The threat caused university officials to shut down the Main Library until 7 a.m. this morning.
An investigation was underway to track the e-mail, UAPD Commander Brian Seastone said, which came only two days after a shooting spree at the College of Nursing left four dead.
"(An e-mail) this specific and detailed is very, very rare," Seastone said.
The e-mail, which was sent at 5:09 p.m. under the subject heading, "my shooting spree, news at six, urgent," to the Tucson Citizen, KOLD Channel 13 and KGUN Channel 9, came from copycatkiller520@yahoo.com, Seastone said.
KOLD notified UAPD at 5:17 p.m., and the decision was made to evacuate the library and disperse the crowd, Seastone said.
In the e-mail, the sender said he wanted to break the record, that he had nothing going for him and that he wanted to leave his own legacy, Seastone said. The sender added that he was not going to be a coward and kill himself, and would make the police kill him or make the state kill him with the death penalty.

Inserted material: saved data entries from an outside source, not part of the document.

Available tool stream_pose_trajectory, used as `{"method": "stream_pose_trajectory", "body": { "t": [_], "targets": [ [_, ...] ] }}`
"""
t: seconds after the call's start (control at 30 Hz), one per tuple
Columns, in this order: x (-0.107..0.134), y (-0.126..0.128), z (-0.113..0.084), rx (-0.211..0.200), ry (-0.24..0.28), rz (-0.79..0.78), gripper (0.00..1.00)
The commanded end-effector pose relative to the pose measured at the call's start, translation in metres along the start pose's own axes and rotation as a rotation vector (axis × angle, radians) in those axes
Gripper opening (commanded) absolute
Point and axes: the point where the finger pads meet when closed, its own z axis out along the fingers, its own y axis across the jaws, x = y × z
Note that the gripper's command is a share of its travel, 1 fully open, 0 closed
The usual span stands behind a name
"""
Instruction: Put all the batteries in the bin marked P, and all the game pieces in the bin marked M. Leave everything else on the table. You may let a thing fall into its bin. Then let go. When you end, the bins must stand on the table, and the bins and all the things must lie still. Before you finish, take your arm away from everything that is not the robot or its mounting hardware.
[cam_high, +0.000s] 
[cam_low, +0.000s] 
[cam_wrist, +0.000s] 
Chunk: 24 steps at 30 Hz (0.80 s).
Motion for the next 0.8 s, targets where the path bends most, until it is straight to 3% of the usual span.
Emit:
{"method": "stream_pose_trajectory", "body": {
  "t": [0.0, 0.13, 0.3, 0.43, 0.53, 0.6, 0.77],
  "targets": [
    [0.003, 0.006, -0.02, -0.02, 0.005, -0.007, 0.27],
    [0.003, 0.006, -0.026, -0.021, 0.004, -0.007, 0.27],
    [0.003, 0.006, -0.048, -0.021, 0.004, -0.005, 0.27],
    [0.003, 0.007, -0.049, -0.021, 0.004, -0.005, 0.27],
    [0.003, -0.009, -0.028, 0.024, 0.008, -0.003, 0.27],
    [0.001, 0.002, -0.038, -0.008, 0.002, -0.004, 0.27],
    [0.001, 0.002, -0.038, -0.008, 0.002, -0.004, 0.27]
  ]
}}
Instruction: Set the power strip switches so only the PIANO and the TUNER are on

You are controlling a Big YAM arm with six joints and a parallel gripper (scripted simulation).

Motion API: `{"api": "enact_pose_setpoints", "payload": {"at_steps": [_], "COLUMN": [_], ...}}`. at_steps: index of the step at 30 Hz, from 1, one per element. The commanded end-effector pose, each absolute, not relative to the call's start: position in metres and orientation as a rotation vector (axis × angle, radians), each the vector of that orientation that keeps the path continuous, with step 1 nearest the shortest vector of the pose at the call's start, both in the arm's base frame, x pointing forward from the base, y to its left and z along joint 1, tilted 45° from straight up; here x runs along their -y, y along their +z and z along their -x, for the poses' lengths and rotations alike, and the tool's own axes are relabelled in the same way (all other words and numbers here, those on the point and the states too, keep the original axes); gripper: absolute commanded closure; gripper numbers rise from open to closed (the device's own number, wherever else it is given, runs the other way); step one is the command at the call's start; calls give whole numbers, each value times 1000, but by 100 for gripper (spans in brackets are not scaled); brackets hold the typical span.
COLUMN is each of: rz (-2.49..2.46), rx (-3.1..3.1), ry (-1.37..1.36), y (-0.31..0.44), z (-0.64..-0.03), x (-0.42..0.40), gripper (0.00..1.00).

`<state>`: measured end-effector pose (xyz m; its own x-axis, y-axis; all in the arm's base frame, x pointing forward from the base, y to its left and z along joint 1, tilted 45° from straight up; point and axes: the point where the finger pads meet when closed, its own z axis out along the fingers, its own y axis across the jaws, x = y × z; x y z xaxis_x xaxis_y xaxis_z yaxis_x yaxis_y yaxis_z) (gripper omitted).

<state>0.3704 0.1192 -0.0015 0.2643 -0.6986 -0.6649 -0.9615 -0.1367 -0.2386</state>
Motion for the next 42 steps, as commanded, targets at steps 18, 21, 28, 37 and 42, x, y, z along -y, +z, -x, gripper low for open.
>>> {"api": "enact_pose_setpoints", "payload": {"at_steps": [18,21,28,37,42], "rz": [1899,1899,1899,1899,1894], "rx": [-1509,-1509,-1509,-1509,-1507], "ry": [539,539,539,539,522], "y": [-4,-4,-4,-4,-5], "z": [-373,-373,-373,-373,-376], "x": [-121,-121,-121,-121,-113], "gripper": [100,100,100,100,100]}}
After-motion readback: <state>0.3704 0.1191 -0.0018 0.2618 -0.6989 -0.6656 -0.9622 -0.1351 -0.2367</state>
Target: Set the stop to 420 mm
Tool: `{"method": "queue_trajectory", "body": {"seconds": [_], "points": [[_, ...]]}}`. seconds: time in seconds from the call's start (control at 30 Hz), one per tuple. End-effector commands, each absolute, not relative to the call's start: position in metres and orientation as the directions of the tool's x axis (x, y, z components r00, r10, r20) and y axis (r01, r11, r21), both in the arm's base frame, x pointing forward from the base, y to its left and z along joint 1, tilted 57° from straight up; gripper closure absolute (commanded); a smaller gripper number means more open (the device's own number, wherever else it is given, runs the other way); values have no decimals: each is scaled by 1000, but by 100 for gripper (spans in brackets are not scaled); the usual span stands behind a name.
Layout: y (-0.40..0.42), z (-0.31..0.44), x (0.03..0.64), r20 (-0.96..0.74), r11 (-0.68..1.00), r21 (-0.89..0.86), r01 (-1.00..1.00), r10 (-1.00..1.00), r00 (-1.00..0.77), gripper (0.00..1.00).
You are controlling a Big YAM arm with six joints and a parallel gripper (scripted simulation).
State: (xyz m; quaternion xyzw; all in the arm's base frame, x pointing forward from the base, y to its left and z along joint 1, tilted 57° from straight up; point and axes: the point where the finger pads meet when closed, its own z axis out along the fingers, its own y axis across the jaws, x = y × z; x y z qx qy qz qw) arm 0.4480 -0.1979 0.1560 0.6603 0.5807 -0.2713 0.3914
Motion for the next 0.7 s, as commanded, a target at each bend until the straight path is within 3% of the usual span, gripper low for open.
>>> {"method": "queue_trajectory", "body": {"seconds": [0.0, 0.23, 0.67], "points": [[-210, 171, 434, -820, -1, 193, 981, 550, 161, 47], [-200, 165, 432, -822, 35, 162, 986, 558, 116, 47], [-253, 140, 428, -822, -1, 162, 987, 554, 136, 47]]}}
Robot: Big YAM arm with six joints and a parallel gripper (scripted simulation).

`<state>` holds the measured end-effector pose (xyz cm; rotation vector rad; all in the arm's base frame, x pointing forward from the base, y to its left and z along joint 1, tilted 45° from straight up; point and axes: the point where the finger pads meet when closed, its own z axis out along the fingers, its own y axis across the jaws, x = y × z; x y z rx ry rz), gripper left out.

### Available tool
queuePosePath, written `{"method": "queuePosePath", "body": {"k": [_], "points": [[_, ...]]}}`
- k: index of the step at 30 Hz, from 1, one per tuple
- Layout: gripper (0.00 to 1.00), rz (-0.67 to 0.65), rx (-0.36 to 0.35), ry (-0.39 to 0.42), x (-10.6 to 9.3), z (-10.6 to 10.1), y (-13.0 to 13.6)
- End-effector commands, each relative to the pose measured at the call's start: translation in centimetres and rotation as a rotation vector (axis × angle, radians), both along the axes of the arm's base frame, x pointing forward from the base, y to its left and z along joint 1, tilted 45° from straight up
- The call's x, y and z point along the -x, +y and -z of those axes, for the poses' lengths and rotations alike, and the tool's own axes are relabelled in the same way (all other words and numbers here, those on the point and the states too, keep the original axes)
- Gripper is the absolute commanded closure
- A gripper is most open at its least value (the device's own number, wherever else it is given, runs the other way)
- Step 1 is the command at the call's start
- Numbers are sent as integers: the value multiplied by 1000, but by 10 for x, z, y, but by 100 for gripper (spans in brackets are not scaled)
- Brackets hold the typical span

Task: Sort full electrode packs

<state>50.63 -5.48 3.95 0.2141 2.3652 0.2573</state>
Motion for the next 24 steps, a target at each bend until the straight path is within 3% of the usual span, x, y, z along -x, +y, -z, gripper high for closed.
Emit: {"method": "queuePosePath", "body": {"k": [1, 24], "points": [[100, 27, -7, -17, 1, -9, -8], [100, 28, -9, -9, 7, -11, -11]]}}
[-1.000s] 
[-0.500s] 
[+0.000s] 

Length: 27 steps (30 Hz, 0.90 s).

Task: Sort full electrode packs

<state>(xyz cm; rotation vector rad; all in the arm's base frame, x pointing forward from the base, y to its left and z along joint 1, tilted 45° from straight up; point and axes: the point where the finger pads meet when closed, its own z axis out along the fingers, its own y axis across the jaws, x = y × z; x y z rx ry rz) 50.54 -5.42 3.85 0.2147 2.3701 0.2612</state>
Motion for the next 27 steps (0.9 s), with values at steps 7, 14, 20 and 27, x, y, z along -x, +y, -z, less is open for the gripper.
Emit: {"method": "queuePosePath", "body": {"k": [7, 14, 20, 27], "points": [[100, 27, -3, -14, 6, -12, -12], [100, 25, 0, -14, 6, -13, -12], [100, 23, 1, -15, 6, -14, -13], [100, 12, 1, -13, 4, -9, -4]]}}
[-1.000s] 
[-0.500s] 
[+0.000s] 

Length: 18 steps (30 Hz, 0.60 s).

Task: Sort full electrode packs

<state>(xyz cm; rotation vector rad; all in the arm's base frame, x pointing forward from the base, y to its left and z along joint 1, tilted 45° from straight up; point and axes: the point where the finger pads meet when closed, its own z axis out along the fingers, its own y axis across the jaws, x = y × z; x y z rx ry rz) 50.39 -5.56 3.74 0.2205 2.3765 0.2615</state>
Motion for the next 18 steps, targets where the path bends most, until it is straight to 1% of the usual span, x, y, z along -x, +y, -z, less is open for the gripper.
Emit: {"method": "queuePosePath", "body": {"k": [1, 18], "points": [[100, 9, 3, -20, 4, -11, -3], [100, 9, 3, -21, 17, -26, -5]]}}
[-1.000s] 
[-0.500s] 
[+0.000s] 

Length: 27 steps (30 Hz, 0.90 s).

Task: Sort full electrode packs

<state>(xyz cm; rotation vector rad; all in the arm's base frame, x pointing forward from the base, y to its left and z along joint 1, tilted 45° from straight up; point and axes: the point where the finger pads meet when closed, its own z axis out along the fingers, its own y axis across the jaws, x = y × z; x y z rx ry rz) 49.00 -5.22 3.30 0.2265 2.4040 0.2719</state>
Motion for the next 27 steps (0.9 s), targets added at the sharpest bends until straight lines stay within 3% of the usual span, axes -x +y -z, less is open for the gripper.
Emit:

He ended his e-mail by saying the police had until 5:30 p.m. to e-mail him any questions, and that the police should look for his thesis if he didn't survive.
UAPD called in the Tucson Police Department to assist in clearing the library, in which the police checked for any suspicious packages.
A police helicopter also made a few fly-bys of the library area just after 7 p.m. to look at the rooftops of nearby buildings, Seastone said.
"This individual has disrupted the daily (routine) of the library and has made a serious threat that will be dealt with to whatever extent we are able to do," Seastone said.
At around 7 p.m., a member of the library staff came out and said the library would not reopen until at least 7 a.m. this morning, but that people who left things inside would be able to retrieve them.
Other students who were using the library were not allowed back in.
"I have a video assignment due tomorrow at 9:30," history junior David Mendoza said. "I pretty much had it all done, I just needed to revise it. (But the police) are just taking into consideration the safety of the students. Hopefully I can get an excuse from my professor now."